I have this linear system

$$\begin{bmatrix} cY(t-1)\\ acY(t-1) - acY(t-2)\end{bmatrix} = T \begin{bmatrix} Y(t-2)\\ Y(t-1)\end{bmatrix}$$

where both $c$ and $a$ are known constants, and I need to find matrix $T$, which is the transformation matrix that transforms the first vector into the second one.

Doing it by hand, this could be seen like

$$\begin{bmatrix} c Y(t-1) + 0 Y(t-2) = u Y(t-1) + v Y(t-2)\\ a c Y(t-1) - a c Y(t-2) = w Y(t-1) + z Y(t-2)\end{bmatrix}$$

with

$$T = \begin{bmatrix} u & v \\ w & z\end{bmatrix} = \begin{bmatrix} 0 & c \\ -ac & ac\end{bmatrix}$$

What I need to do is to solve this in MATLAB, given both $x$ and $b$ vectors, but I can only find how to solve the system for $x$, which is not what I need.

Do you have hints on this?

EDIT: Following given answer I, I may be doing something wrong since the result is not the expected one.

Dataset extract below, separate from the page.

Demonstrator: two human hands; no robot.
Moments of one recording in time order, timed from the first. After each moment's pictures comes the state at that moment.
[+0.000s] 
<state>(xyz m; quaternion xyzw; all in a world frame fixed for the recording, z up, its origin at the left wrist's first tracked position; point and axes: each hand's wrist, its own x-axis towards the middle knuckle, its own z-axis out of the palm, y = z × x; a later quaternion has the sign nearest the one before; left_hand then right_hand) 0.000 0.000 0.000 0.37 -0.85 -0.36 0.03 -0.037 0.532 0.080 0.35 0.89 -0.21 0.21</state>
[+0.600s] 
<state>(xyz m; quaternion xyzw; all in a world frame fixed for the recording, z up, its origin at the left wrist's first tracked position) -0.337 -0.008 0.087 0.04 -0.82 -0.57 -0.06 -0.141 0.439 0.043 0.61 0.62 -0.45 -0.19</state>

This is what I did to test if I got everything correctly

syms y_t1 y_t2 t1 t2 t3 t4
T = solve(kron([y_t2 y_t1], eye(2))*[t1; t2; t3;t4]==[c_v*y_t1; (a_v*c_v)*(y_t1 - y_t2)], [t1 t2 t3 t4])

The results are:

T.t1 = (2600102520265675*y_t1)/(144115188075855872*y_t2)

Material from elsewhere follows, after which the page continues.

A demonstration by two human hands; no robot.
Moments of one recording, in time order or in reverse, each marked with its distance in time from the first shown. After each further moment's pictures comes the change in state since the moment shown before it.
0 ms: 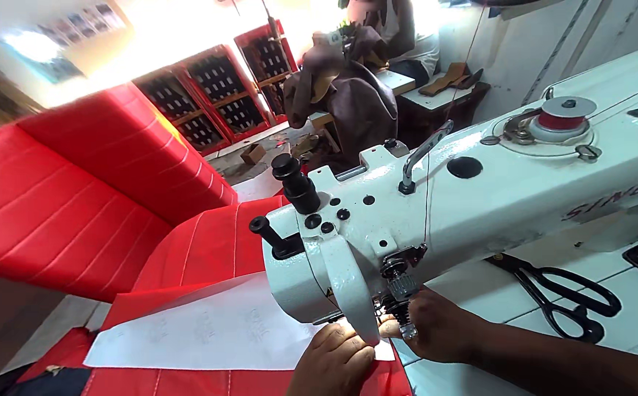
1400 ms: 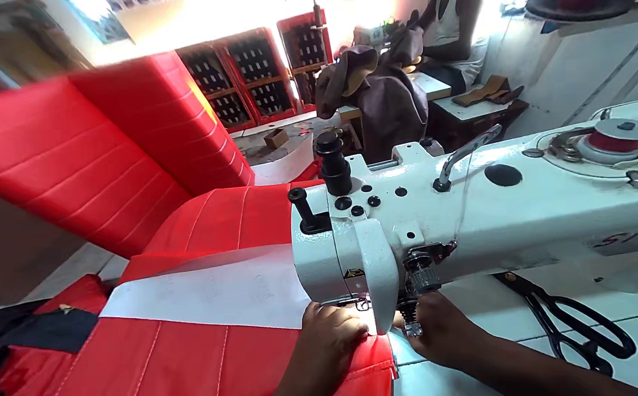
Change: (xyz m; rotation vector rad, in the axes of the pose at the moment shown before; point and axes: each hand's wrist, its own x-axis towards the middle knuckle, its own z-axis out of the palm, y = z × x) left_hand 0.011 0.012 0.007 -0.065 0.039 -0.393; right_hand -0.001 0.001 -0.001 -0.048 0.105 0.051
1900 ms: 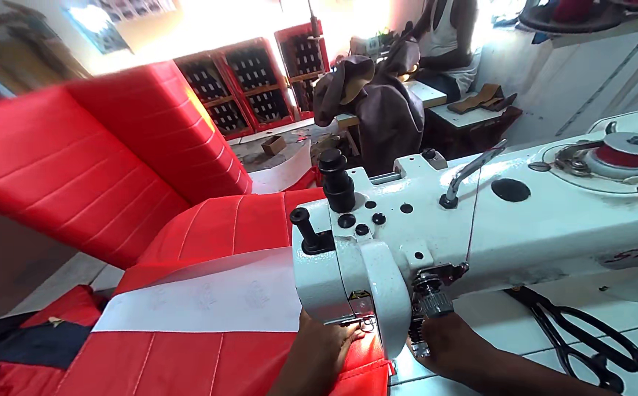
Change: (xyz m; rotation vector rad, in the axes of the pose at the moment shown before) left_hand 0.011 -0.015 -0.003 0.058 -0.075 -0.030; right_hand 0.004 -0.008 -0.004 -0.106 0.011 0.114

T.t2 = (6656262451880127*y_t1 - 6656262451880127*y_t2)/(36893488147419103232*y_t2)

T.t3 = 0

T.t4 = 0

What am I doing wrong?

Answer 1

$$\begin{bmatrix} c Y(t-1)\\ a c Y(t-1) - a c Y(t-2)\end{bmatrix} = \underbrace{\begin{bmatrix} 0 & c\\ - ac & ac\end{bmatrix}}_{=T} \begin{bmatrix} Y(t-2)\\ Y(t-1)\end{bmatrix}$$

If you have a system $T y = b$, where $y$ and $b$ are known and $T$ is the unknown, then use vectorization to solve for $T$

$$(y^T \otimes I_2) \operatorname{vec} (T) = b$$

where $y^T \otimes I_2$ is a $2 \times 4$ matrix and $\operatorname{vec} (T)$ is a $4$-dimensional column vector. In MATLAB, use function kron to do the Kronecker product $\otimes$ and reshape to vectorize. Since the $(1,1)$-th entry of $T$ is $0$, then remove the first unknown from this linear system, which yields an underdetermined system of $2$ linear equations in $3$ unknowns.

Since $T$ is only $2 \times 2$, we can solve the linear system by hand. Note that

$$T = \begin{bmatrix} 0 & c\\ - ac & ac\end{bmatrix} = c \begin{bmatrix} 0 & 1\\ - a & a\end{bmatrix} = c \begin{bmatrix} 1 & 0\\ 0 & a\end{bmatrix} \begin{bmatrix} 0 & 1\\ - 1 & 1\end{bmatrix}$$

Hence, $T y = b$ becomes

$$c \begin{bmatrix} 1 & 0\\ 0 & a\end{bmatrix} \begin{bmatrix} y_2\\ y_2 - y_1\end{bmatrix} = \begin{bmatrix} b_1\\ b_2\end{bmatrix}$$

Solving for $a$ and $c$, we obtain

$$a =\frac{b_2}{b_1} \left(\frac{y_2}{y_2- y_1}\right), \qquad{} c= \frac{b_1}{y_2}$$